I’ve mentioned in some previous blogposts how accuracy can be difficult, and I’m by nature someone who wants everything in my books to be truthful and factual where it can be, but there are a couple of exceptions.

In tEXt me, there were a couple of points raised by my beta readers, over when Googling became common parlance, when MP3 players came and when ‘LOL’ became a term. All of these were actually accurate, and I had experience of them at the time the novel is set, but it was a red flag that more than one reader found the references jarring, as they didn’t feel they were mainstream enough to be believable in the early 2000s. None of these things were central to my plot, so I took the decision to replace them in the narrative, as, well, that’s partly what beta readers are for; to pick up on things I’ve missed and provide a reader’s view.

A bigger issue was with The Raven Sound though. For readers outside Liverpool to easily understand the location, I refer to Toxteth as being the setting.

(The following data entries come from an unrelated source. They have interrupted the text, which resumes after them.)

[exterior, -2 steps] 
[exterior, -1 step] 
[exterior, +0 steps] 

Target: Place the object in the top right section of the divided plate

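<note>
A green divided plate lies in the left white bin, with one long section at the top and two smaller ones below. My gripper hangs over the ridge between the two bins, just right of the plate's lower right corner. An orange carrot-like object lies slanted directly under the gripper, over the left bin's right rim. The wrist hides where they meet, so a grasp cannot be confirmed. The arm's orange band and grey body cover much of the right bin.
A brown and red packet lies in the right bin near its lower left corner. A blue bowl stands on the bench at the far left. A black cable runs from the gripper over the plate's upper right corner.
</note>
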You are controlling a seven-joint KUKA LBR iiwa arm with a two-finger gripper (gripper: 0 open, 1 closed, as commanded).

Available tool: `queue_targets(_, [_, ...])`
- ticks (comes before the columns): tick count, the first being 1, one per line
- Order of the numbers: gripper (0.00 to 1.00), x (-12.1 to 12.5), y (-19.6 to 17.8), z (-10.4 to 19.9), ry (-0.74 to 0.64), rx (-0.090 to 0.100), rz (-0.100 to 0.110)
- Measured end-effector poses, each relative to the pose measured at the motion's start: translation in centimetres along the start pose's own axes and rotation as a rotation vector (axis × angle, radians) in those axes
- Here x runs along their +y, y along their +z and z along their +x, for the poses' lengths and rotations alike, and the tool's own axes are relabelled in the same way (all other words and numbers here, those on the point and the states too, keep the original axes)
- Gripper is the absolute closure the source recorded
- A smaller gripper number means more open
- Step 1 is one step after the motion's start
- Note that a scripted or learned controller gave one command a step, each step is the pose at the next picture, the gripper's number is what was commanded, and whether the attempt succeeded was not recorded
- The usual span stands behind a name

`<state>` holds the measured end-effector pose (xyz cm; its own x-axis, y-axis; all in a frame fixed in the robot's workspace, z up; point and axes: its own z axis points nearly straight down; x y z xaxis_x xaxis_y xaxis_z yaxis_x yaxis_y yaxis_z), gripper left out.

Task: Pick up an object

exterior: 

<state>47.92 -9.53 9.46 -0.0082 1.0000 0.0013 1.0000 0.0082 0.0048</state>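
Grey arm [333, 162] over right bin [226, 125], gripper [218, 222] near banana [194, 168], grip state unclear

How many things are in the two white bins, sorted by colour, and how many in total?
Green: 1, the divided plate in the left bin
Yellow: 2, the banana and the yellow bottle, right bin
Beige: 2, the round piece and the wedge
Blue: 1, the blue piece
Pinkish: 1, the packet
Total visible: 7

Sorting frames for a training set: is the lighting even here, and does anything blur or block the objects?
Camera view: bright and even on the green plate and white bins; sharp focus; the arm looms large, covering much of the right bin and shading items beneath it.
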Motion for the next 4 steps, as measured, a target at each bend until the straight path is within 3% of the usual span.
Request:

The problem is, people who lived in this area prior to 1981 would never refer to it as that, it was simply ‘L8,’ and recognised as that term in common parlance. While the area of Toxteth (like neighbouring Smithdown) has a history going back to the Domesday Book, no-one would ever have used that term prior to the media coverage of the riots. I don’t know if it’s unique to Liverpool (and parts of London), but the postcode itself was the place you said you lived, or were going to.  I finally had to accept that this isn’t a history book, and I could either be accurate for readers in Liverpool over the age of forty, or use an alternative which is better known for everyone else. I’m still a bit uncomfortable about that, but have to accept that readability sometimes, just sometimes, has to trump accuracy.